**Task to carry out:** Skip all lines in the entries below that come before the one containing "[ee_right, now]". Repeat that line and the rest exactly.
+++ Data provided +++
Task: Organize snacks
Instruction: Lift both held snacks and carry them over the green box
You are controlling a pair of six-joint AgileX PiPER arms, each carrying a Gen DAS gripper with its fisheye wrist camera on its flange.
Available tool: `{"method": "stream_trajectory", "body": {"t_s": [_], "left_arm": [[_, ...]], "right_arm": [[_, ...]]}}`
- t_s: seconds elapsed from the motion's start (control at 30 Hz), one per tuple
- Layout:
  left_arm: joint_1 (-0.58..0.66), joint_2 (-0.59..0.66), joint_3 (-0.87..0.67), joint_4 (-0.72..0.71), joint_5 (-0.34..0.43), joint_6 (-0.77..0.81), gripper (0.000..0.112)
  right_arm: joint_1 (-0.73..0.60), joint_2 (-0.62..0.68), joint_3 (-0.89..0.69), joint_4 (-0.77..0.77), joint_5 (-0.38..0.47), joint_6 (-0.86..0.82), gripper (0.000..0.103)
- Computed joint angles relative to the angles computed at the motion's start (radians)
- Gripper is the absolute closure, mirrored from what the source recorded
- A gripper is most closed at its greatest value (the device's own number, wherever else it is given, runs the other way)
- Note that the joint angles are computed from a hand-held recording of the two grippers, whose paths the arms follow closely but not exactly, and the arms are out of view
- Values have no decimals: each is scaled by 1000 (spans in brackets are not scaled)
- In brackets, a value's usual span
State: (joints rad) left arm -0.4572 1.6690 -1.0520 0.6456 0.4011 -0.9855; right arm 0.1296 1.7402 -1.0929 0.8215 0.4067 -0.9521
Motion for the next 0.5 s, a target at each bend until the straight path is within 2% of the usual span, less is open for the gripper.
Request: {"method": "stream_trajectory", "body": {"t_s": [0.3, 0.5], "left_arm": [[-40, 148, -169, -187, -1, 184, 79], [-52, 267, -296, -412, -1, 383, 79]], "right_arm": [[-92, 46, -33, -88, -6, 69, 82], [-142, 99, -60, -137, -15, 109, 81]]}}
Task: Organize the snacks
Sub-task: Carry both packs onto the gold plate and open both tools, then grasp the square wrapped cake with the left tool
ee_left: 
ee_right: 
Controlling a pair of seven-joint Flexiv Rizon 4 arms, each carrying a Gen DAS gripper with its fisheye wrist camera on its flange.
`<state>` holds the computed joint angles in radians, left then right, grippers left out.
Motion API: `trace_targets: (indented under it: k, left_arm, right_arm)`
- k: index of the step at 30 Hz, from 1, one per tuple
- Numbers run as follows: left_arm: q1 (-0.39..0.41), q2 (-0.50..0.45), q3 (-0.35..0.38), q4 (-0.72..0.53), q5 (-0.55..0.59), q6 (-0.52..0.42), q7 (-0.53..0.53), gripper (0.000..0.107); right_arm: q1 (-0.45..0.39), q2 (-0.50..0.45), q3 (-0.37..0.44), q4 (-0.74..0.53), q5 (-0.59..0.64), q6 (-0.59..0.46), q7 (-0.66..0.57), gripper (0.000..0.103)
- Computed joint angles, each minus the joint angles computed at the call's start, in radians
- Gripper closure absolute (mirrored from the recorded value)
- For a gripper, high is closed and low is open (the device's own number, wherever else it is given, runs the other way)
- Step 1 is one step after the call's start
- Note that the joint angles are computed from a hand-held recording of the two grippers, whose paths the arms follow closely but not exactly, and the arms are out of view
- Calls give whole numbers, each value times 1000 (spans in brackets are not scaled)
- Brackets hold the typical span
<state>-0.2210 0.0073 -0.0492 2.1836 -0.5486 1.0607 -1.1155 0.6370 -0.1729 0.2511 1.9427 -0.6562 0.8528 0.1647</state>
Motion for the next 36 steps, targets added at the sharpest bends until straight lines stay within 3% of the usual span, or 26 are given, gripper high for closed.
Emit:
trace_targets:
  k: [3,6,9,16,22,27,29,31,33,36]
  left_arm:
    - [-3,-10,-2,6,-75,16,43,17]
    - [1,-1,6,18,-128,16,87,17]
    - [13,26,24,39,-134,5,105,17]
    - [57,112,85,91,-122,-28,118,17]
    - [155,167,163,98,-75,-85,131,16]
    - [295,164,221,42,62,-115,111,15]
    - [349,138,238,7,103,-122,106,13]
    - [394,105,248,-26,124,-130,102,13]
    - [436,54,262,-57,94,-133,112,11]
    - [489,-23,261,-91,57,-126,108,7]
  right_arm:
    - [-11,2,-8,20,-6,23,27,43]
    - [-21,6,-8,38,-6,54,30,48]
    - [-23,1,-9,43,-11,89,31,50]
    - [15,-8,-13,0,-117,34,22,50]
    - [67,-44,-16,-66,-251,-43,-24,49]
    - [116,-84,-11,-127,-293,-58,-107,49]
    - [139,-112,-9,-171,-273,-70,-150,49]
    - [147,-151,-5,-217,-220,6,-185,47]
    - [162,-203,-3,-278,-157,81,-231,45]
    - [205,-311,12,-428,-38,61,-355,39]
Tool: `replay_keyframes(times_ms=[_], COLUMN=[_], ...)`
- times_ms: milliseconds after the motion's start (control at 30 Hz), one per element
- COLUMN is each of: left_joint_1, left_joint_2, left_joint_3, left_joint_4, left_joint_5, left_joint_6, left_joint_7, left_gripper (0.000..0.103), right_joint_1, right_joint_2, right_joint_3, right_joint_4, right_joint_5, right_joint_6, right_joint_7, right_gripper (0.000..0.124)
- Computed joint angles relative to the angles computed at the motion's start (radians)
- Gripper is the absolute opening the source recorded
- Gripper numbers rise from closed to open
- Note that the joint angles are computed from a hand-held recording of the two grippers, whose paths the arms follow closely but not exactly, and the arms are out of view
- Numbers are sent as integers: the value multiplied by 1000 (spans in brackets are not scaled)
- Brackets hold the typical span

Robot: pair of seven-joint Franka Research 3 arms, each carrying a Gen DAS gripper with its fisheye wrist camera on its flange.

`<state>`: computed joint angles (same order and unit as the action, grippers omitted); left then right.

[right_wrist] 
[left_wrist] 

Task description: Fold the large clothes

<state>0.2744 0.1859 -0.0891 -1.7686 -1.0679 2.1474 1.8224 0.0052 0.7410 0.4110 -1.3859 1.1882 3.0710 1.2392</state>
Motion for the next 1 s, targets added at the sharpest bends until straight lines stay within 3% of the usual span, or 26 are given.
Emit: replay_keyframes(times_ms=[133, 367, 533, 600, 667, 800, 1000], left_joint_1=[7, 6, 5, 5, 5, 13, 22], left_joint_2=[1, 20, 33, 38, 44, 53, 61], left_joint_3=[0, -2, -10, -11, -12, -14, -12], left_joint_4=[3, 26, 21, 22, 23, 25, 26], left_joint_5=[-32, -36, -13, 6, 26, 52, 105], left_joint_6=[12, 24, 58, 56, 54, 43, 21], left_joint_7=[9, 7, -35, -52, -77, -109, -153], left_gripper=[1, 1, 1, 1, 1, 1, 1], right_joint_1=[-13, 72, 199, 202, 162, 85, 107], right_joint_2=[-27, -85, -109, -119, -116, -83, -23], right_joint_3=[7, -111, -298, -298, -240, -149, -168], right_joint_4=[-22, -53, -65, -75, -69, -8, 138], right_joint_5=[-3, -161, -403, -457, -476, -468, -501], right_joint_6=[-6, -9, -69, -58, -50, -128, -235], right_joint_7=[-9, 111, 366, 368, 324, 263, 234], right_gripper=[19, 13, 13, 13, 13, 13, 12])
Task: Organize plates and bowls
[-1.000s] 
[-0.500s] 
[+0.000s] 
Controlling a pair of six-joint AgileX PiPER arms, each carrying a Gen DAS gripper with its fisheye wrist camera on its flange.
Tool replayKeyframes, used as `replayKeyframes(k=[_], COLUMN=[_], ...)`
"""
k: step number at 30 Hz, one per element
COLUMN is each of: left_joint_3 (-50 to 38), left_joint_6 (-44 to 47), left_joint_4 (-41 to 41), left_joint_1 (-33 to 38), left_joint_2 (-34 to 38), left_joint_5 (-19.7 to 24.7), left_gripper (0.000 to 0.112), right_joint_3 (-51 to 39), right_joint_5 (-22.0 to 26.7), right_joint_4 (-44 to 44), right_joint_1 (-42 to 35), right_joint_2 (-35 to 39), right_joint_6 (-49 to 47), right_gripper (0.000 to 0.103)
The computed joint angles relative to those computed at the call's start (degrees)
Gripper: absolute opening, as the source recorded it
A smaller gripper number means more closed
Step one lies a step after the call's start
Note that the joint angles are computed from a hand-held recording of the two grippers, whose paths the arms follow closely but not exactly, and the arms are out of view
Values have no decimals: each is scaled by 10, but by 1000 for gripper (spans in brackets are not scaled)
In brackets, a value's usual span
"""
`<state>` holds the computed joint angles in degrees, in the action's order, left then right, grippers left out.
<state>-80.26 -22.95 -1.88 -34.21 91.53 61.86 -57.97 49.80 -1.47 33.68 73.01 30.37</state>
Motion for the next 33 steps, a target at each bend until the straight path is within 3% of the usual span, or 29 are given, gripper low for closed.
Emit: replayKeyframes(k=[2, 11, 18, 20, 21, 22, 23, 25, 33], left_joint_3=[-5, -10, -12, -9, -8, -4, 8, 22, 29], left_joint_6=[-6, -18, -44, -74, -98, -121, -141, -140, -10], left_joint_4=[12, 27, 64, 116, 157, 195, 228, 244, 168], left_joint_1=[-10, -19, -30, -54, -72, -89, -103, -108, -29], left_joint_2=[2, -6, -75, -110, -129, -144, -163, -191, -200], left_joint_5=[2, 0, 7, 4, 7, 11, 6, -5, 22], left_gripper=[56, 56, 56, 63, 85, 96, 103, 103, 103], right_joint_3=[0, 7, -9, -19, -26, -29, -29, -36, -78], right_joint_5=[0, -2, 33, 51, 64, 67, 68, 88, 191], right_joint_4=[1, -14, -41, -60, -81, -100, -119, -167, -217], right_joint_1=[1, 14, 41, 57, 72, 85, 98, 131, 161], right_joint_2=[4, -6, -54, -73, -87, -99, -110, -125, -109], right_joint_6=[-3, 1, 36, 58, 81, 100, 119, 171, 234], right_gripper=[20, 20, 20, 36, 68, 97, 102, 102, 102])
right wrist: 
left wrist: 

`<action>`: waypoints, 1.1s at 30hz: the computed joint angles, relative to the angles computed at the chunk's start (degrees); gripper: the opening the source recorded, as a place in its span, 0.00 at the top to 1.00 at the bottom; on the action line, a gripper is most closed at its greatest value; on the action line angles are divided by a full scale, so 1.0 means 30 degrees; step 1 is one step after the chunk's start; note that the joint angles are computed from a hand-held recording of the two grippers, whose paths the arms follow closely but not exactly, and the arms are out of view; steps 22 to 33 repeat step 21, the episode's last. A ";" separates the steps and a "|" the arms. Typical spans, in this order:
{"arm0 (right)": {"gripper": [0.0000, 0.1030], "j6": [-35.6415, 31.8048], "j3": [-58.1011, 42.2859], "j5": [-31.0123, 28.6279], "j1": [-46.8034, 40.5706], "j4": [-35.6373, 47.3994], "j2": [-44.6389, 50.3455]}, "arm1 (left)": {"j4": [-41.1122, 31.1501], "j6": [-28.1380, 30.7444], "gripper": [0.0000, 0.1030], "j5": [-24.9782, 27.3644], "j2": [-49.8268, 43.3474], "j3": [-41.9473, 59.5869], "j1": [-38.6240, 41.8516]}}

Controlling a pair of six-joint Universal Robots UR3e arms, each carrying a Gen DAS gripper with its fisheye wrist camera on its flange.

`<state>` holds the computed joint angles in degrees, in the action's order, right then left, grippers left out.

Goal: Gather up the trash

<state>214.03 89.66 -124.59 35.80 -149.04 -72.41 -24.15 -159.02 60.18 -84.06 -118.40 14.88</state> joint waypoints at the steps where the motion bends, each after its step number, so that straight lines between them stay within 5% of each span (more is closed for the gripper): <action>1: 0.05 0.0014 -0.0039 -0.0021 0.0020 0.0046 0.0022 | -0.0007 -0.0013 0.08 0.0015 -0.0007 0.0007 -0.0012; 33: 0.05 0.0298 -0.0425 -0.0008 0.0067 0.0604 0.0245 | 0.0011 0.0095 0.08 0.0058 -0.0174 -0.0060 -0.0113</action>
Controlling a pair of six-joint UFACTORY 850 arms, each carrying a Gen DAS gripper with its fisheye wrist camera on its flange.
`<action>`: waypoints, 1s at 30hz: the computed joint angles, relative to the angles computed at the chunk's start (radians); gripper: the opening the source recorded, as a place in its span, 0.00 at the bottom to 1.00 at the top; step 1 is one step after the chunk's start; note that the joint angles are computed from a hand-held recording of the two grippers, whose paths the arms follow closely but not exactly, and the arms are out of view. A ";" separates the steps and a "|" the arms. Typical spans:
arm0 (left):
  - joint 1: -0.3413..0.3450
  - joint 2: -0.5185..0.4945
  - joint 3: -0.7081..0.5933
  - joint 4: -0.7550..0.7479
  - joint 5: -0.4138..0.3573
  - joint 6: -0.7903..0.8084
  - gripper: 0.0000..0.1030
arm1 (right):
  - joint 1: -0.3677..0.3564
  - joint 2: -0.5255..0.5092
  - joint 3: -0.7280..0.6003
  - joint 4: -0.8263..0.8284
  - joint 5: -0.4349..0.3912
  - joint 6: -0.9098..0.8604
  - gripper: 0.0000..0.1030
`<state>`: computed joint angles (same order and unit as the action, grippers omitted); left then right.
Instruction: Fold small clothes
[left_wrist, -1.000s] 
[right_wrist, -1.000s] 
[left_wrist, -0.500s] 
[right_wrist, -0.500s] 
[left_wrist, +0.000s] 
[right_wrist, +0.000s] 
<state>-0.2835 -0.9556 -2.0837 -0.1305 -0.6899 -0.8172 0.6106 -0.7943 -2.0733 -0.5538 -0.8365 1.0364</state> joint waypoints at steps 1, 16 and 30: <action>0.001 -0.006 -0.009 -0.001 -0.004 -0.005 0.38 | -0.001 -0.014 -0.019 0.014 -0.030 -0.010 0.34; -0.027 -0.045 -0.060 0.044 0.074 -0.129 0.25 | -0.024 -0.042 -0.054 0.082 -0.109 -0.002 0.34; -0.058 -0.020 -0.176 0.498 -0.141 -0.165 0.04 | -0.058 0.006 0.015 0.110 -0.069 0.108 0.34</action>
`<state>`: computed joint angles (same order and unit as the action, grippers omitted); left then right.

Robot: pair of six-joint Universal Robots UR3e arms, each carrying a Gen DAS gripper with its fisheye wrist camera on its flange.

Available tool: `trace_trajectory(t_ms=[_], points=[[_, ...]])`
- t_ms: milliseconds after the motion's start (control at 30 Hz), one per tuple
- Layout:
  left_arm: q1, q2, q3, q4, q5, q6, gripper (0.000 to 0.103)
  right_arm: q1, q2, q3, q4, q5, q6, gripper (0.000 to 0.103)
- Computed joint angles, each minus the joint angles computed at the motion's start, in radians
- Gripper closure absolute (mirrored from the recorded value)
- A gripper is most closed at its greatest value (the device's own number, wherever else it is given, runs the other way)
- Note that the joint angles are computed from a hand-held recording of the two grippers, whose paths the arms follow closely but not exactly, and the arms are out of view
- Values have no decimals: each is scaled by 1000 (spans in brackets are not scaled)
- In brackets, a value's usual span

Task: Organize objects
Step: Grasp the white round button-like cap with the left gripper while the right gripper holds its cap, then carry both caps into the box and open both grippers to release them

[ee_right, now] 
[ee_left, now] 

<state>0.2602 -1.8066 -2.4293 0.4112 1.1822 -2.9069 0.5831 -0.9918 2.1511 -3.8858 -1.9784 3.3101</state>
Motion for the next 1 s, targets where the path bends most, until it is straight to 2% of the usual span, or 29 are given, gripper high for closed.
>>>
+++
**Task result:**
[ee_right, now] 
[ee_left, now] 

<state>0.2602 -1.8066 -2.4293 0.4112 1.1822 -2.9069 0.5831 -0.9918 2.1511 -3.8858 -1.9784 3.3101</state>
Motion for the next 1 s, targets where the path bends most, until it is straight to 2% of the usual span, or 29 are given, gripper high for closed.
>>>

This completes the output.